__The task__
Each line from the one containing "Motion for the" through the end of the data is to be written out exactly, and nothing more.

Segment Start: Data block

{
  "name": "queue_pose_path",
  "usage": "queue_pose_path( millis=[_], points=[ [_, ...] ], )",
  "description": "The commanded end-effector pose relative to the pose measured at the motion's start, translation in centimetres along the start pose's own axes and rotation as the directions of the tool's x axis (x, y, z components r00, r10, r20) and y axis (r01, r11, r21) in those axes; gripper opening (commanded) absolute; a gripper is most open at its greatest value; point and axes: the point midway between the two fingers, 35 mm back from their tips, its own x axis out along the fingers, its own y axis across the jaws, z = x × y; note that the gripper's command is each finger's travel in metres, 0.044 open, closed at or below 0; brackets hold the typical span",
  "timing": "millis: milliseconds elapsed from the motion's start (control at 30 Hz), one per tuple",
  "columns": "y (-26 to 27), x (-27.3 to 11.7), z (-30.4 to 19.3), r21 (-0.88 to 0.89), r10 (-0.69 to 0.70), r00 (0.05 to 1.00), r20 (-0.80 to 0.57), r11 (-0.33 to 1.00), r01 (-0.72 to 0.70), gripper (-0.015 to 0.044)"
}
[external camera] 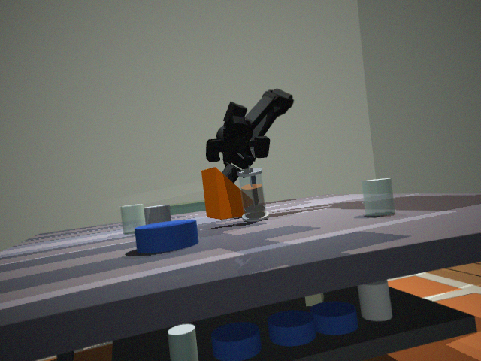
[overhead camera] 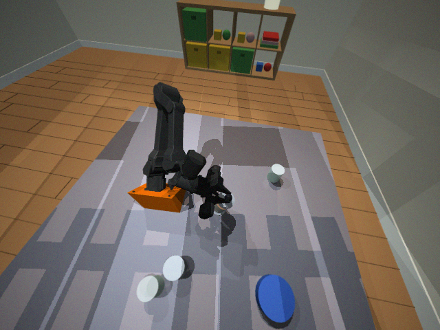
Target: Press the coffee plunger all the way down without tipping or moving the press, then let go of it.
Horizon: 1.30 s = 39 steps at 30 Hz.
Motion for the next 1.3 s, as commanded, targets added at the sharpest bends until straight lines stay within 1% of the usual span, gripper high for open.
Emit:
queue_pose_path(
  millis=[0,67,467,500,633,700,800,933,1100,1267],
  points=[
    [0.0,0.0,0.0,0.0,0.0,1.0,-0.001,1.0,0.0,0.0114],
    [0.0,0.0,0.0,0.0,0.0,1.0,-0.001,1.0,0.0,0.0114],
    [0.0,0.0,0.0,0.0,0.0,1.0,-0.001,1.0,0.0,0.0429],
    [0.0,0.0,0.0,0.0,0.0,1.0,-0.001,1.0,0.0,0.044],
    [0.0,0.1,0.5,0.002,-0.006,1.0,0.005,1.0,0.006,0.044],
    [-0.4,-0.3,1.9,0.029,-0.027,0.999,0.041,0.999,0.026,0.044],
    [-0.6,-0.8,2.2,0.024,-0.031,0.999,0.028,0.999,0.03,0.044],
    [-0.6,-2.7,3.4,0.013,-0.031,1.0,-0.005,0.999,0.031,0.044],
    [1.1,-6.2,4.9,0.01,-0.005,1.0,-0.017,1.0,0.006,0.044],
    [1.6,-6.9,5.2,0.01,0.001,1.0,-0.014,1.0,-0.001,0.044]
  ],
)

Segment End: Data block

__Expected answer__
Motion for the next 1.3 s, as commanded, targets added at the sharpest bends until straight lines stay within 1% of the usual span, gripper high for open.
Emit:
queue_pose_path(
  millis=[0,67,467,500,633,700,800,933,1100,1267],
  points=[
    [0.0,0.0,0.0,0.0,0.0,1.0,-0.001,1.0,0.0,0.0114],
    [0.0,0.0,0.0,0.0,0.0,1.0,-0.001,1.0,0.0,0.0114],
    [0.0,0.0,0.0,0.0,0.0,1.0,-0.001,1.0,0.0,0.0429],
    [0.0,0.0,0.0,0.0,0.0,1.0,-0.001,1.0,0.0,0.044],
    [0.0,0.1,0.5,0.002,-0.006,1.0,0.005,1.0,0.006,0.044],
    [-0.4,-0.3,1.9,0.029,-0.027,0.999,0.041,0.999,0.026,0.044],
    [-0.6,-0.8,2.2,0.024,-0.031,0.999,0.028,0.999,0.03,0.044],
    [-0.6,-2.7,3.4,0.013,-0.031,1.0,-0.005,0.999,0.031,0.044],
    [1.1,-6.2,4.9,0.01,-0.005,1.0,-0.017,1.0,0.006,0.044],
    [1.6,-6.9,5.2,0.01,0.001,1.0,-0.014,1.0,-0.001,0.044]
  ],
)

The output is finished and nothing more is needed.